- _EXERCISE INSTRUCTIONS_
Count every line in the data below where "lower" occurs, then state that number and nothing more.

(Items from a data source)
# # # #

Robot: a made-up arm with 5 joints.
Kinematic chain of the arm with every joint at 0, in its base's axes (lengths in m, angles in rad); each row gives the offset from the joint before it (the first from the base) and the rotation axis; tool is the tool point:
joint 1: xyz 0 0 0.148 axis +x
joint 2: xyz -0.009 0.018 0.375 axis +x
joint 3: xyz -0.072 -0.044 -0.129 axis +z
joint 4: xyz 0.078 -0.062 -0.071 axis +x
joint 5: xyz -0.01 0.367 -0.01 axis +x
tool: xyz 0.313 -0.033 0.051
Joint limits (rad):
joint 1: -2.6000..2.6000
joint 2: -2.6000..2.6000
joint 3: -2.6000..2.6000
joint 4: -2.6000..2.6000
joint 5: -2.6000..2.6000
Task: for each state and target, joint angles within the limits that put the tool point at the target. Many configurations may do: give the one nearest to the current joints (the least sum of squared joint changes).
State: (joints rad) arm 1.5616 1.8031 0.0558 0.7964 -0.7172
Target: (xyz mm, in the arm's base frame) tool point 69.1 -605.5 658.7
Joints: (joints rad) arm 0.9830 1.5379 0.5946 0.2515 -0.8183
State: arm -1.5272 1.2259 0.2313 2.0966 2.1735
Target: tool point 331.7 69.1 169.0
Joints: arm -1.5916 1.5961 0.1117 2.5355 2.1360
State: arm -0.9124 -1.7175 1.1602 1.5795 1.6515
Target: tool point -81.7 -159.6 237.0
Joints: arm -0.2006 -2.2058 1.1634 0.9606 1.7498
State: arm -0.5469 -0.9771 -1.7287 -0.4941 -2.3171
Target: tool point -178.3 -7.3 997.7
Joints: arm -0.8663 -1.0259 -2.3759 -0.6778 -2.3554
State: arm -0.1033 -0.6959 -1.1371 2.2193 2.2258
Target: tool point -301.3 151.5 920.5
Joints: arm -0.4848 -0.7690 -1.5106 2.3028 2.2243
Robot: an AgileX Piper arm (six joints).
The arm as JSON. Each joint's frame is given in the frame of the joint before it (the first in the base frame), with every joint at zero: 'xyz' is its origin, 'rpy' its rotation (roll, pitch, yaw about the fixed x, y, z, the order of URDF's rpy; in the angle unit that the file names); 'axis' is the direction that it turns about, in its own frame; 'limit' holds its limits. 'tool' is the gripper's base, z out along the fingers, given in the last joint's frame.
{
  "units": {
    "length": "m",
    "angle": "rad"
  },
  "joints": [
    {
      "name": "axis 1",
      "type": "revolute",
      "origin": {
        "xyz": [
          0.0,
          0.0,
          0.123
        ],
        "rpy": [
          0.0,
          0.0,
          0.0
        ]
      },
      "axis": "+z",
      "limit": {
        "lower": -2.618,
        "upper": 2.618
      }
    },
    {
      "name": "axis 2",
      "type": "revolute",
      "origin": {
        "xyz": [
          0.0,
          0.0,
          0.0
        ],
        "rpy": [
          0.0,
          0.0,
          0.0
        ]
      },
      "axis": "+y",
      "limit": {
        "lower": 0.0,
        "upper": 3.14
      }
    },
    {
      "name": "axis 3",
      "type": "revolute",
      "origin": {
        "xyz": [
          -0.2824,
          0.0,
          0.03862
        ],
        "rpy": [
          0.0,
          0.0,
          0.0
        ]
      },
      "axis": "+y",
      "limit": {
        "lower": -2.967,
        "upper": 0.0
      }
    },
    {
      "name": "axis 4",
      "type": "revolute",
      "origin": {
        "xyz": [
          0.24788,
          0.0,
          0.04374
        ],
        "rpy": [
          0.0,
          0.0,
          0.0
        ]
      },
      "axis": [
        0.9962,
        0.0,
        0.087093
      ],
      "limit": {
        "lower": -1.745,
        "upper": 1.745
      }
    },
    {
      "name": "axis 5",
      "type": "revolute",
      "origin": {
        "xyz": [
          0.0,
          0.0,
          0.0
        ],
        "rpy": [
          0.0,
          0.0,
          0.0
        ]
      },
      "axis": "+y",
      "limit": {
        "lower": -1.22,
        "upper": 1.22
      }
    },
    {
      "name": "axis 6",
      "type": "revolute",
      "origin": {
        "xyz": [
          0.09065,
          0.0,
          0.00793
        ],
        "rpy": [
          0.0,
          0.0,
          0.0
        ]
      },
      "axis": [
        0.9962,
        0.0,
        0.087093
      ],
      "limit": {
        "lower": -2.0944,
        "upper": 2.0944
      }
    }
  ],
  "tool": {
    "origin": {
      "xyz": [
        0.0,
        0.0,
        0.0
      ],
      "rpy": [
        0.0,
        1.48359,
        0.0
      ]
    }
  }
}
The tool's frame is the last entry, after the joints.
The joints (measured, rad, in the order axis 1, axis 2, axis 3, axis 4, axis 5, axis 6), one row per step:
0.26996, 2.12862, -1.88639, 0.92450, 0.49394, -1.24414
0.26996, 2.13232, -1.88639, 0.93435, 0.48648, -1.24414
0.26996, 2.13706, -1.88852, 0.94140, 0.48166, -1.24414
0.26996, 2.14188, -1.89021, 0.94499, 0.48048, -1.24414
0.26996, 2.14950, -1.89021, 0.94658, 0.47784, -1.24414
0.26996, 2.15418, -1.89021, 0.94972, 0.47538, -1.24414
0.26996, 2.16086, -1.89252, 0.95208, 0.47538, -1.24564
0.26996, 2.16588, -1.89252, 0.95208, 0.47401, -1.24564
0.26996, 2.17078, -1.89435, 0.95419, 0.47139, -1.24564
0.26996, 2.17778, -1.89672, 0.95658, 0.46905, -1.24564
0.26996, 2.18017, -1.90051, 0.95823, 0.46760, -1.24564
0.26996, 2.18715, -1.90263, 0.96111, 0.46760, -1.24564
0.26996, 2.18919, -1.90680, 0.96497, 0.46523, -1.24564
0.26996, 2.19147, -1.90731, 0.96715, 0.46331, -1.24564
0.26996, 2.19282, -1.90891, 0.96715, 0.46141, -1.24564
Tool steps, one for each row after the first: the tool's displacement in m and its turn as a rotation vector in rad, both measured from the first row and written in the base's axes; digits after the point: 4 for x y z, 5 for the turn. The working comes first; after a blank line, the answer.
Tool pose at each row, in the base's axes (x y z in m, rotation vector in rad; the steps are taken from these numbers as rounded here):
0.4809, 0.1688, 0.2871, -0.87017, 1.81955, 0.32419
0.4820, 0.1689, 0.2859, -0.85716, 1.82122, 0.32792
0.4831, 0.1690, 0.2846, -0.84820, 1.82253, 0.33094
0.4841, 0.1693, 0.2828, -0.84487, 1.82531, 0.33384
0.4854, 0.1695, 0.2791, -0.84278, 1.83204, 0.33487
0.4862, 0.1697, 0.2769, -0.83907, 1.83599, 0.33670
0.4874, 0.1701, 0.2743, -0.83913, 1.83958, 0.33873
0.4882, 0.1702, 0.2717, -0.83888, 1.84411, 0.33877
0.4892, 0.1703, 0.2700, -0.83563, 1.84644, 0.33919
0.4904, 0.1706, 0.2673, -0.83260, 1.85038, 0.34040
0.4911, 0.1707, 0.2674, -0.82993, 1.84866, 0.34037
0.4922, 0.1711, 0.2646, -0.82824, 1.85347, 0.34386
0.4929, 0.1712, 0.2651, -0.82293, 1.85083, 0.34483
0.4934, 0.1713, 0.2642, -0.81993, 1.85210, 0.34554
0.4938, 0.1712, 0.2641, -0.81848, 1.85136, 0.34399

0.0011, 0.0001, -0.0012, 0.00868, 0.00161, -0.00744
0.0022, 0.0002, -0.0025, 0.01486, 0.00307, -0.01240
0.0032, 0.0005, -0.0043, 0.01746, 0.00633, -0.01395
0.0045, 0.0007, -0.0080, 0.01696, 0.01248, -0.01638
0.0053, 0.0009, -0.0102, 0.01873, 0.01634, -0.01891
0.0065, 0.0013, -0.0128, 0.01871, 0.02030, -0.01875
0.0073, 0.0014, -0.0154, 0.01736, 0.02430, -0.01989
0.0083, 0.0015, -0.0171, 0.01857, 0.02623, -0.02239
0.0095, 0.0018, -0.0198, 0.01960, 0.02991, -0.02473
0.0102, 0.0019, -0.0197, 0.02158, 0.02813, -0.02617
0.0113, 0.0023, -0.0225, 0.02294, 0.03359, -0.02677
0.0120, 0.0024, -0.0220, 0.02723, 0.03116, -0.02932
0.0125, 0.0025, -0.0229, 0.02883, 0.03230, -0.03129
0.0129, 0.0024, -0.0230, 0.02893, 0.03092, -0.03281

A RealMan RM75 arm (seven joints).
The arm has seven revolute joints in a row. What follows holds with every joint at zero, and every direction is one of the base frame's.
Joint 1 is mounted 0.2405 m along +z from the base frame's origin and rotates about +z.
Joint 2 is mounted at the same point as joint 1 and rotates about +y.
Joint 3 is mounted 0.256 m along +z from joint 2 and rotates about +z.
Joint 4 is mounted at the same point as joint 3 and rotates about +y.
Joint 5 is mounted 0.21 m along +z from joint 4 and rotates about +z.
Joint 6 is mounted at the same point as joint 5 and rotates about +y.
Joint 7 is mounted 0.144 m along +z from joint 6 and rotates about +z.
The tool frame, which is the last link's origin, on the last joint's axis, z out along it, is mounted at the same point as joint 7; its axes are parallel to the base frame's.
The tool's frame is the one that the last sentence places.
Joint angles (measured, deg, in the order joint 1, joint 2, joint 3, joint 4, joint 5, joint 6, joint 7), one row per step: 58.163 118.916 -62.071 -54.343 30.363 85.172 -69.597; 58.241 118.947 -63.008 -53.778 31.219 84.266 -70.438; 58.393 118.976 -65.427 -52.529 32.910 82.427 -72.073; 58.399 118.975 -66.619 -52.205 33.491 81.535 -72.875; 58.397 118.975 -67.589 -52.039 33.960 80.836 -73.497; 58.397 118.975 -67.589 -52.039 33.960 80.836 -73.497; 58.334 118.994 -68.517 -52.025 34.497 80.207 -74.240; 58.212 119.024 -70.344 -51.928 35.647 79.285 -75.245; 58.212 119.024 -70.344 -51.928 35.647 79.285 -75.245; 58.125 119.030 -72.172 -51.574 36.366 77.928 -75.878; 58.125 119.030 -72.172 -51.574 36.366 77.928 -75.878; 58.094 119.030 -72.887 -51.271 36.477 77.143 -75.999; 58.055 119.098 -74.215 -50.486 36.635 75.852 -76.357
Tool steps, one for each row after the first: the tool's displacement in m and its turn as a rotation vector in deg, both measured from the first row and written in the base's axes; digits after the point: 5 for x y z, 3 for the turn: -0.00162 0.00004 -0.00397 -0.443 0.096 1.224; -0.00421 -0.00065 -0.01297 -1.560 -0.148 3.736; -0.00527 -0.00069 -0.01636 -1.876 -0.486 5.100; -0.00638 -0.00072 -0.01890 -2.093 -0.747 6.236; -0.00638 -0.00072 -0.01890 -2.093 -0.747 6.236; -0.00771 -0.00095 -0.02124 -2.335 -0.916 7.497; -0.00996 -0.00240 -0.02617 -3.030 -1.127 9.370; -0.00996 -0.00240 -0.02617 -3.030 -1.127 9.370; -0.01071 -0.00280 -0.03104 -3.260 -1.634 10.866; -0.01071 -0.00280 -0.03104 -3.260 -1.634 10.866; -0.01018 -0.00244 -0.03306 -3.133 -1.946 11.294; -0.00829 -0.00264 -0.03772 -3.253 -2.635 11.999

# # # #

- _ANSWER SECTION_
6